X-ray standing waves as probes of surface structure: Incident beam energy effects

Abstract

The sensitivity to x-ray beam energy of structure measurements using x-ray standing waves (XSW) generated under conditions of total external reflection has been determined. To this end, the optical properties of the system were examined in a theoretical analysis to identify possible energy-dependent components such as surface roughness. The analysis shows that, provided surface roughness is small (Debye–Waller factor less than 10 Å) and the energy range covered in the XSW measurements lies within several keV, its contribution can be accounted for satisfactorily by a simple Debye–Waller factor. In addition, a series of XSW measurements were made on Langmuir–Blodgett films of manganese arachidate (C20:0) on a gold mirror surface at three incident x-ray beam energies in the 7–11.2 keV range. The XSW data were analyzed to account for the Debye–Waller factor. No obvious dependence on incident x-ray energy was found.

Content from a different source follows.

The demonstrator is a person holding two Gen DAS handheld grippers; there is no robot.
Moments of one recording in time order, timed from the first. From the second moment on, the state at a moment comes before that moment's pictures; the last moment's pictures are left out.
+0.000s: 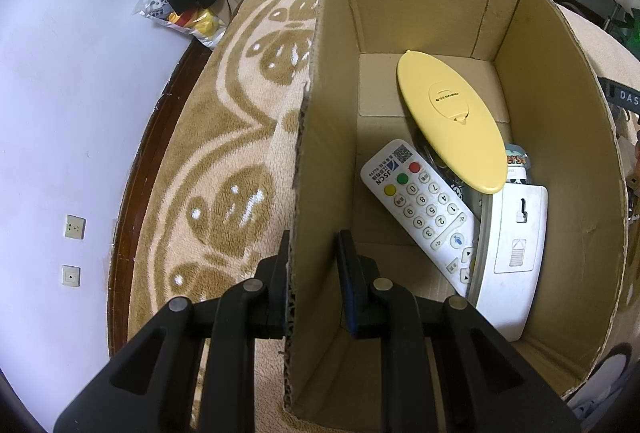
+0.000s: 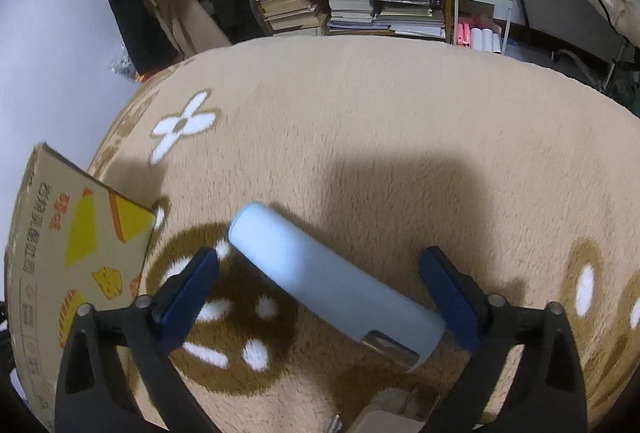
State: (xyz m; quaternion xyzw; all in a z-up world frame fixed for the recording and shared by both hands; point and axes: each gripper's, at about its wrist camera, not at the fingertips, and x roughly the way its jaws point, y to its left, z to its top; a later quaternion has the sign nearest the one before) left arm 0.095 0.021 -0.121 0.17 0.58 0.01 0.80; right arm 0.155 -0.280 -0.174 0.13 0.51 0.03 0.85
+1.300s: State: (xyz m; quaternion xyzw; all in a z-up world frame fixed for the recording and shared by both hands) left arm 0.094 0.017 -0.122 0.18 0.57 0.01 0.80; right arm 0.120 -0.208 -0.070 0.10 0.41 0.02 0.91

These results demonstrate that the contribution of surface roughness to the x-ray fluorescence yield profile is minimal under these conditions. Thus, mirrors of the type and quality used in these experiments are useful in XSW measurements where multiple element types are incorporated as structural labels in organic thin films and at surfaces. We also demonstrate that the resolving power of the XSW method is sufficient to distinguish and to locate two separate probe atom layers in a single Langmuir–Blodgett film.